Exercise objective:
Find every line in the records below that holds the word "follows", and copy each one.

..............................

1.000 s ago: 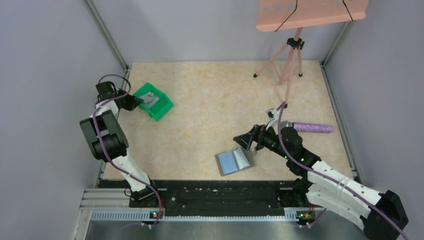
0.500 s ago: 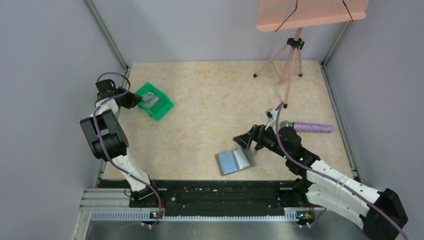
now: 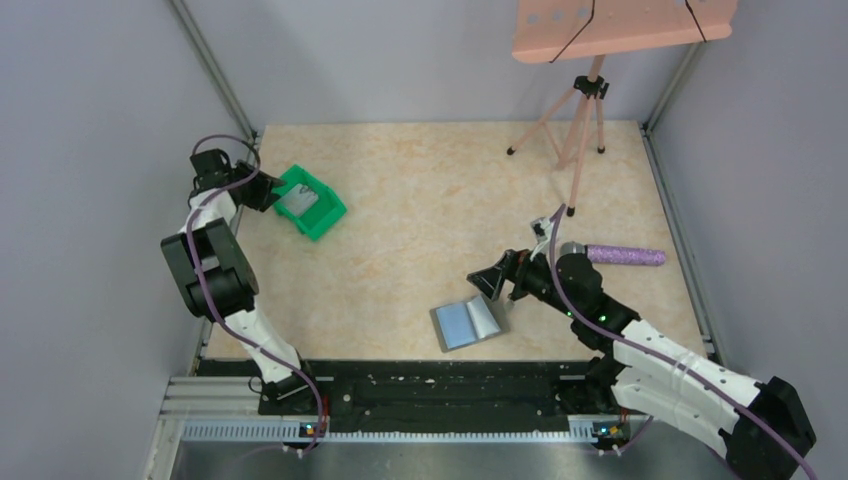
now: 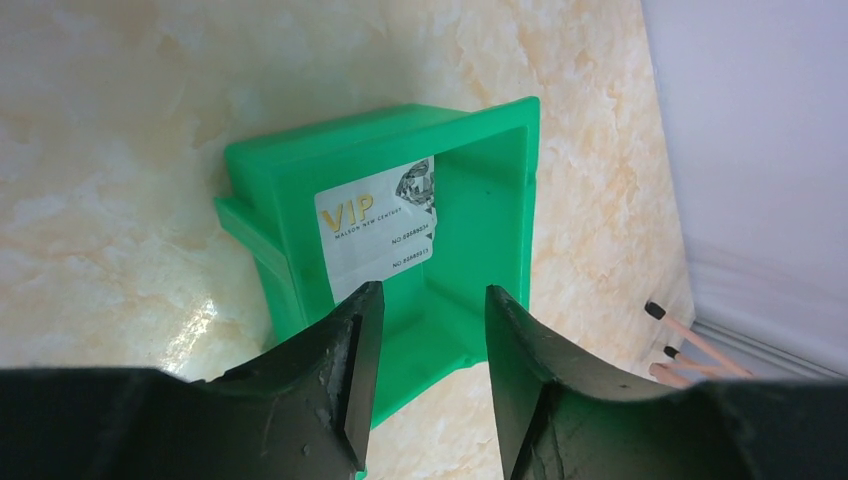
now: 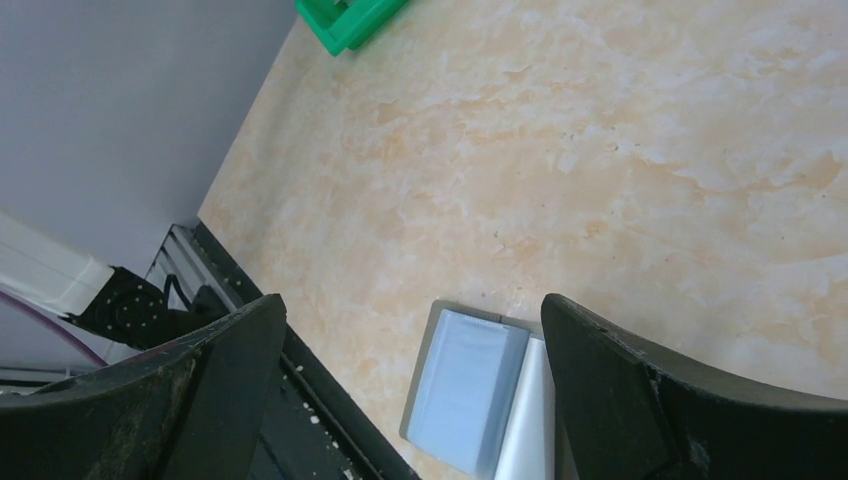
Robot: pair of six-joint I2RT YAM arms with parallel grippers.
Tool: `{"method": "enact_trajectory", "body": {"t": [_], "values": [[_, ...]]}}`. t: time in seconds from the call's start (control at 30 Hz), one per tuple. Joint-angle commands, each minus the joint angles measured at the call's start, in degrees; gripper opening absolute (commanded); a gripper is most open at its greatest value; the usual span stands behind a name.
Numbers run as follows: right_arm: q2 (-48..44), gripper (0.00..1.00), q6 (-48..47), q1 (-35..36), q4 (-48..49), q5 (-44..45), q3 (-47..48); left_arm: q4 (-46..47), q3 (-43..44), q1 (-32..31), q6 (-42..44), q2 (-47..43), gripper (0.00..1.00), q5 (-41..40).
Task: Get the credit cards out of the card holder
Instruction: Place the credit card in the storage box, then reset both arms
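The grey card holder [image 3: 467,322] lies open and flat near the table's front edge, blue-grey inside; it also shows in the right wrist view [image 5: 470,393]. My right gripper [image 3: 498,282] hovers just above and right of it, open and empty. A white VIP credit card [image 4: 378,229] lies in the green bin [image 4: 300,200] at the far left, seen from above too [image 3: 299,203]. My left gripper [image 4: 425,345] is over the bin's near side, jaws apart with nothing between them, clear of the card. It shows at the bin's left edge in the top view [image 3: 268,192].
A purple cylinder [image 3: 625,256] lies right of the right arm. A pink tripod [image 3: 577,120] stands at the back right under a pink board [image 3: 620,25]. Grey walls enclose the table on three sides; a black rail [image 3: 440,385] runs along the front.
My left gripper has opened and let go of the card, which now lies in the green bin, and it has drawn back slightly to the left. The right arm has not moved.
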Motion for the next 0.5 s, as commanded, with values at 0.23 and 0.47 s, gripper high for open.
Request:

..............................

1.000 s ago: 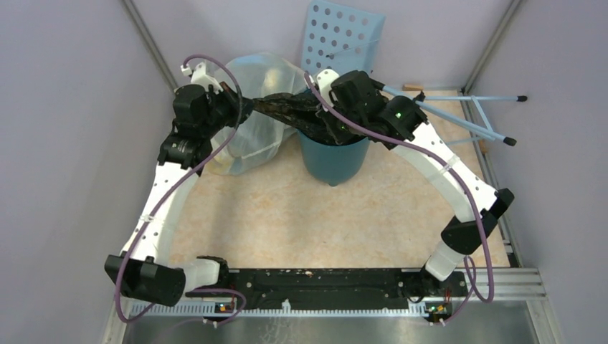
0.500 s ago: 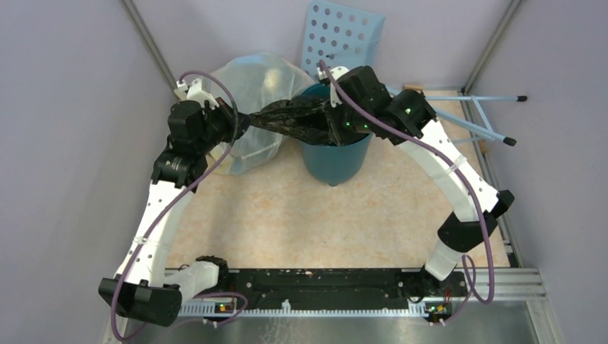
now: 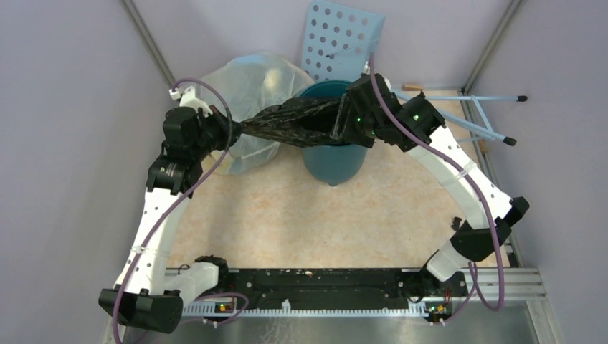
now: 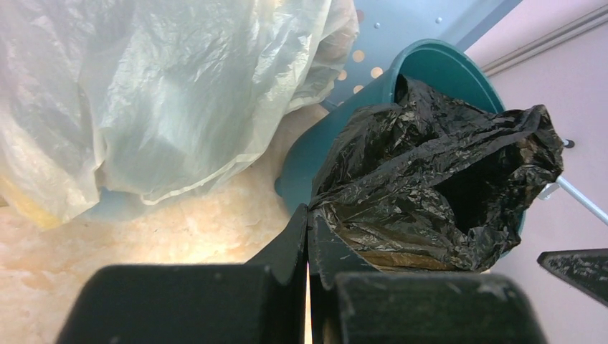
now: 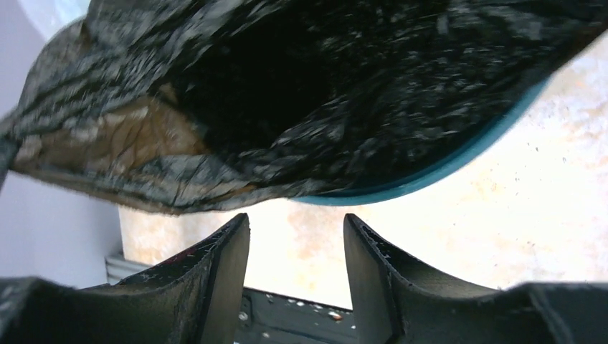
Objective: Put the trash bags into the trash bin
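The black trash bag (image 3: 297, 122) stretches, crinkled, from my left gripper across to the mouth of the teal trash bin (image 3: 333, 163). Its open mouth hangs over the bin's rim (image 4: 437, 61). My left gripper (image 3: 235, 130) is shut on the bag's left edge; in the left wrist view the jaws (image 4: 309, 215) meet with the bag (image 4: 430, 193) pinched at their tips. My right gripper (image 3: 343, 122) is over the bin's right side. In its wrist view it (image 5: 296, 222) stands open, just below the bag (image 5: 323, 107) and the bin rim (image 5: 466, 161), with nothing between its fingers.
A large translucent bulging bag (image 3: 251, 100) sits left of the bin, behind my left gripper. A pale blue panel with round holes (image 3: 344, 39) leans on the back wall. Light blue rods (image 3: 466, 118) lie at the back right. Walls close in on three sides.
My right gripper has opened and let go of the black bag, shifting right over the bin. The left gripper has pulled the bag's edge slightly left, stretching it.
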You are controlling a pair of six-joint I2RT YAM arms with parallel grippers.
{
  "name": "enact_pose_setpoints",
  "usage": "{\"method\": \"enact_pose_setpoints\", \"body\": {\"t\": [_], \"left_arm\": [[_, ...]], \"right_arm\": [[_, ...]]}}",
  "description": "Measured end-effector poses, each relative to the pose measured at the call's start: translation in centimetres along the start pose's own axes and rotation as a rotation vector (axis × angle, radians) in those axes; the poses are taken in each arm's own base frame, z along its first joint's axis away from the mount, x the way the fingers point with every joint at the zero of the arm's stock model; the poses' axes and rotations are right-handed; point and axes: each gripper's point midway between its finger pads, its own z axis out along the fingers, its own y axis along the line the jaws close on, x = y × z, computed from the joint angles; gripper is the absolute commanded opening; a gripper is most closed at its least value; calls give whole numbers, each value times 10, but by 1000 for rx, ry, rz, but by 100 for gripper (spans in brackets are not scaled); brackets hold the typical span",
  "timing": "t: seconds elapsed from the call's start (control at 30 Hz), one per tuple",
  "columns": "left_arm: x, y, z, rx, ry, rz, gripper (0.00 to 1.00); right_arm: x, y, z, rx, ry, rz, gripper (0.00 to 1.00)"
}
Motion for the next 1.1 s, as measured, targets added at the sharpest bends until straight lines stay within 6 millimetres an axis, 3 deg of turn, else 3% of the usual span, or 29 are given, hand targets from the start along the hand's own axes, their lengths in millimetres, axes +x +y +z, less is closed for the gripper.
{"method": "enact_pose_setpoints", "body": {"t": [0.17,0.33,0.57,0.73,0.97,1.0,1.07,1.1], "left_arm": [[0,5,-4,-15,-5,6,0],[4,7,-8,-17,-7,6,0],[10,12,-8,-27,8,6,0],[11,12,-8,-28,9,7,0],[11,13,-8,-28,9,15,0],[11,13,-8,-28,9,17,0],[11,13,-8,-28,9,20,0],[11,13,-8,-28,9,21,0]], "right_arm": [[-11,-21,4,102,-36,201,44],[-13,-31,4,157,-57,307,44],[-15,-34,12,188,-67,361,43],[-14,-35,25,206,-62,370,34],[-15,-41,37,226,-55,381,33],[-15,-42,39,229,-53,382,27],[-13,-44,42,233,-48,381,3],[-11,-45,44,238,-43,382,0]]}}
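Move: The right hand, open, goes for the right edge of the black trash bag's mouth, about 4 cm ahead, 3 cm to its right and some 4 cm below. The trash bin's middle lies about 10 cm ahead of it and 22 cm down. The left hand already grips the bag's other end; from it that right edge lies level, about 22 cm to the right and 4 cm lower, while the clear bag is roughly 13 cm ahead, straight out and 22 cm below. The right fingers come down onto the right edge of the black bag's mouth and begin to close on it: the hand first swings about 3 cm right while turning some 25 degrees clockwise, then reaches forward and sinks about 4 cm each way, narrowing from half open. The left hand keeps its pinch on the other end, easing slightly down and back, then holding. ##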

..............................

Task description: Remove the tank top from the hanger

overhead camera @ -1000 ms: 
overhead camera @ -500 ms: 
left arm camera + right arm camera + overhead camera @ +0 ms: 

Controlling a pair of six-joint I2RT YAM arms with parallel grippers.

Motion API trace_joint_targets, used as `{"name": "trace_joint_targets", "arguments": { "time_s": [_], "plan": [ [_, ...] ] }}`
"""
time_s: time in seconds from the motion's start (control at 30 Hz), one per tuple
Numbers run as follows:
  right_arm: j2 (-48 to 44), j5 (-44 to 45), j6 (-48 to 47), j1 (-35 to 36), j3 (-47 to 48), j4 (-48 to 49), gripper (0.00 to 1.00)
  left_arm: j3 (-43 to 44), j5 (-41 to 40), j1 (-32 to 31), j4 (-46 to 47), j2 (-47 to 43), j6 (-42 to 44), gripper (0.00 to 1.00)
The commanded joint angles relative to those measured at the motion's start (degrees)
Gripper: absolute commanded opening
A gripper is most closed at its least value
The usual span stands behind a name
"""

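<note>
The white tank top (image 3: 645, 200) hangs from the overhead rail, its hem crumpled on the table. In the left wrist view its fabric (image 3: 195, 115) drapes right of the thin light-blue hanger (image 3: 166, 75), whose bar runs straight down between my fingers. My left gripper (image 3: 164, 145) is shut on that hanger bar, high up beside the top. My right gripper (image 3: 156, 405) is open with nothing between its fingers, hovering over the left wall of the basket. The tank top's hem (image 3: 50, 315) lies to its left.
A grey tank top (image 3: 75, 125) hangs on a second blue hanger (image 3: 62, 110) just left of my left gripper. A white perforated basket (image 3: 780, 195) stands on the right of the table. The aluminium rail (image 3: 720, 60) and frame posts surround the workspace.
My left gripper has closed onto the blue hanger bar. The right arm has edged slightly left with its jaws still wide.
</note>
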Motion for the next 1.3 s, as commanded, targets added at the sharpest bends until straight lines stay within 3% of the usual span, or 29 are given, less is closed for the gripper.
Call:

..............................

Task result:
Numbers run as follows: right_arm: q2 (-48..44), gripper (0.00..1.00), q6 (-48..47), q1 (-35..36), q4 (-48..49), q5 (-44..45), q3 (-47..48); left_arm: q4 (-46..47), q3 (-43..44), q1 (-32..31), q6 (-42..44), q2 (-47..43), gripper (0.00..1.00), q5 (-41..40).
Numbers run as follows:

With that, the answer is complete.